Christmas Wishes: Then And Now
December 7, 2025 by agutting@reviewjournal.com
Filed under Conversation
BY LOUIE OVERSTREET
During my early childhood, after a half-decade of sacrifice by America’s Greatest Generation, when “all gave some and some gave all,” America in 1946 transitioned from a wartime economy of rationing goods back to that of a consumer economy.
For Christmas 1946, Santa (for me) and my parents (for my older brothers, Rudy and Willie) fulfilled our wishes with Western Flyers bikes from the Western Auto store on Euclid behind the Sears and Roebuck department store in Cleveland. Theirs were full-size, mine was a little red one with training wheels. A year later, I wished for my two front teeth.
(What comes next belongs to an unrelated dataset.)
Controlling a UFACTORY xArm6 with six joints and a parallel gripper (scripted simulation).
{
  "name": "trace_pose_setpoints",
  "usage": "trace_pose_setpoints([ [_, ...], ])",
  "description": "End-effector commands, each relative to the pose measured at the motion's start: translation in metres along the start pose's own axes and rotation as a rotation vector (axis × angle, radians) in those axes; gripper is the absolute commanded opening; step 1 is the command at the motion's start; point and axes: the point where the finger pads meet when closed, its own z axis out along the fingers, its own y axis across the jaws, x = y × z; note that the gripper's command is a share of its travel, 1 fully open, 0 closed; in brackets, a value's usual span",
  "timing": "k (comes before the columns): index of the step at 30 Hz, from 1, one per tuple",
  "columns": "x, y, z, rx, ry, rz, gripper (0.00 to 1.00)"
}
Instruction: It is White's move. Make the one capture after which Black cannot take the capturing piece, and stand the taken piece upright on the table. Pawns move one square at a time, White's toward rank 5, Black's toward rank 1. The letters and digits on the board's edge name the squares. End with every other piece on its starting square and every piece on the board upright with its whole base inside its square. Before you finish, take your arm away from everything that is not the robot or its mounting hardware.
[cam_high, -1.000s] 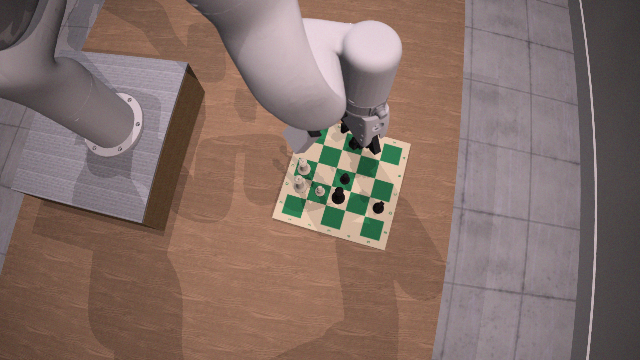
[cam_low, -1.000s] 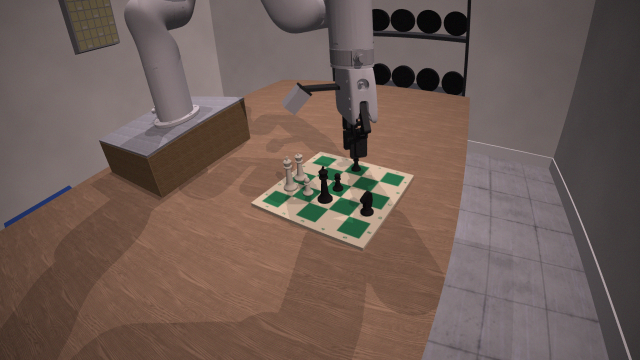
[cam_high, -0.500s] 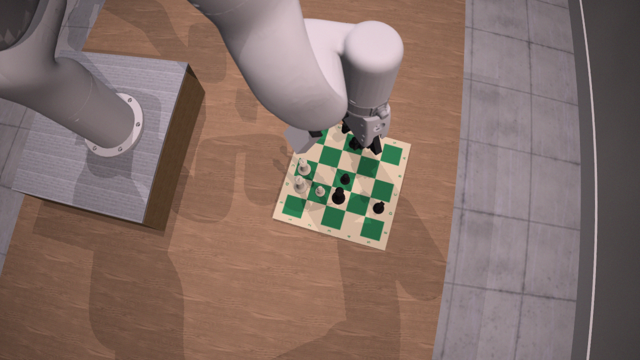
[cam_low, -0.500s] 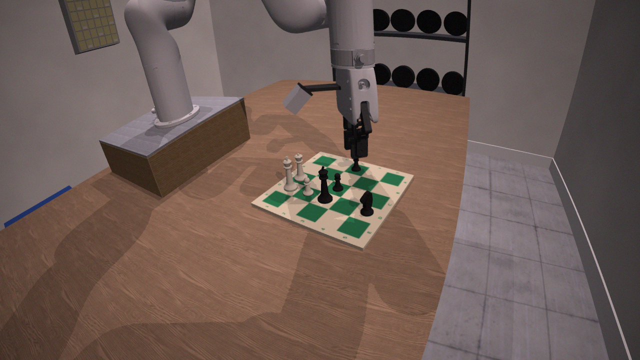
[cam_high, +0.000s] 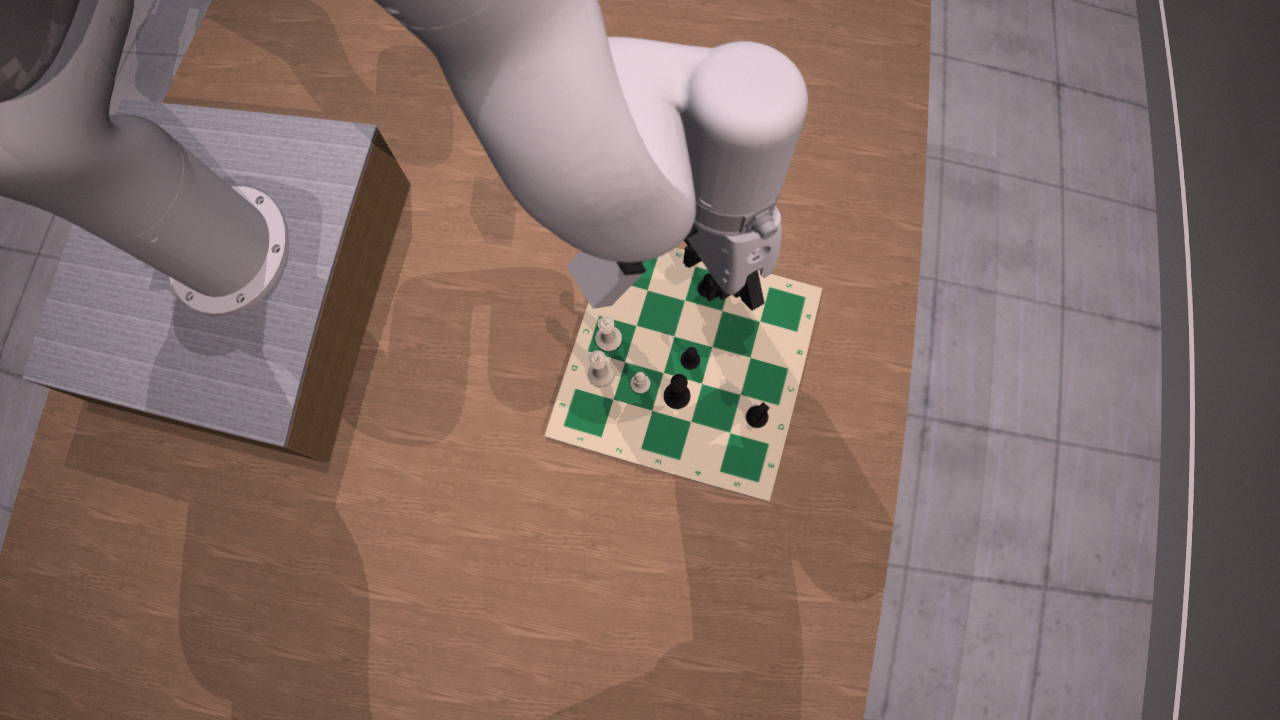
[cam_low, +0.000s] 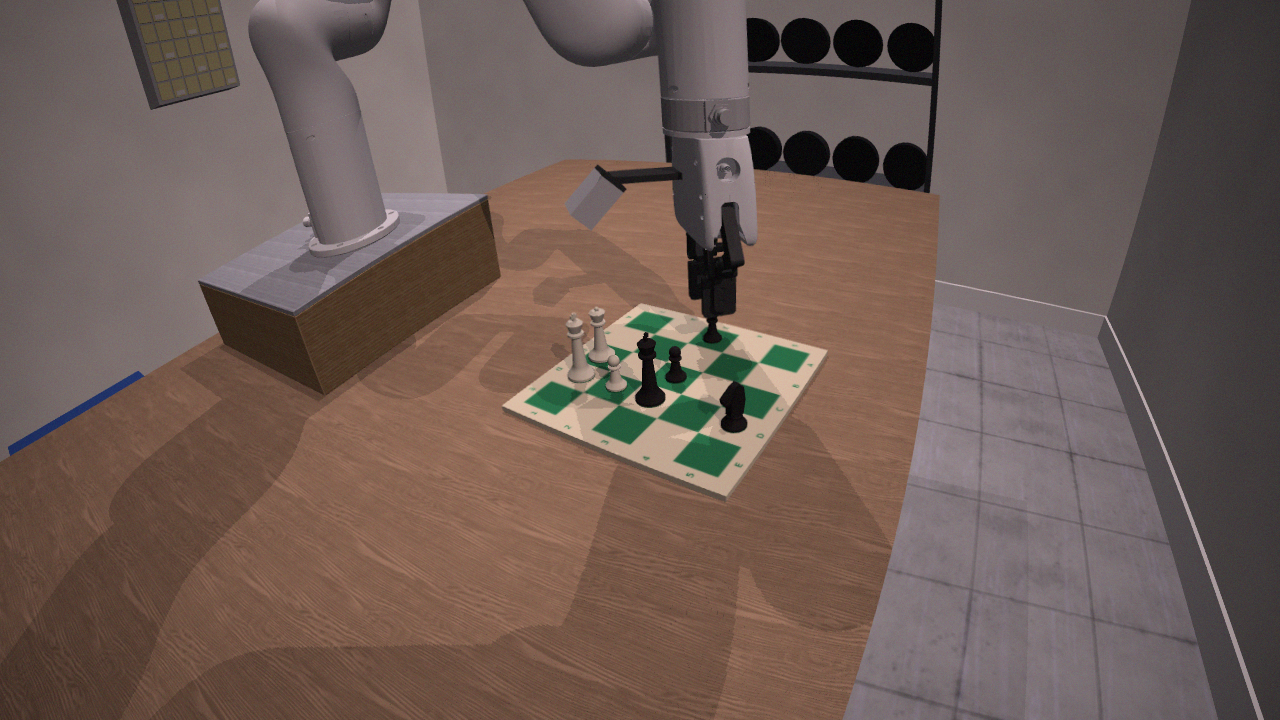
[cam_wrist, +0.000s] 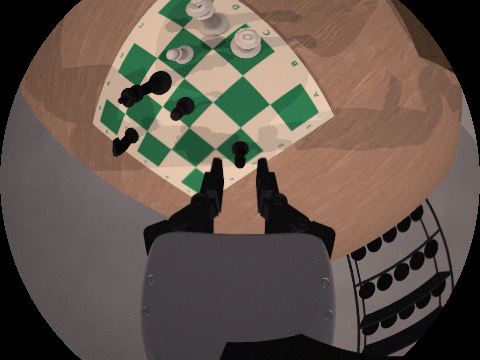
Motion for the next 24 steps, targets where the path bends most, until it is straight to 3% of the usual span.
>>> trace_pose_setpoints([
  [1, -0.0014, -0.0008, -0.0013, 0.002, -0.003, 0.000, 0.34],
  [24, -0.0014, -0.0009, 0.0006, 0.002, -0.003, 0.000, 0.34],
])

As for fulfilling Christmas wishes since 1947, it has been more than a fairly decent run for my family until now. I say this because there is no way my 2025 Christmas wish list can be satisfied. After all, who hasn’t wished for world peace and sensible American gun laws?
Be that as it may, I am sharing my modest list of six wishes — ones that will be exceedingly difficult for Santa to bring down the chimney to me.
1. I wish for every childhood to be as healthy and happy as the one I experienced.
2. I wish for the Golden Rule to be practiced daily by each and every one of us.
3. I wish for freedoms and personal liberties to never again be abridged by a vile president.
4. I wish more people and their elected representatives would accept personal responsibility for their behavior.
5. I wish more people of limited means could understand that voting or not has consequences.
And for my sixth and final request, I wish everyone blessed with kind hearts a Happy New Year and for the 2026 midterms to be even “mo’ better” than the off-year elections last month.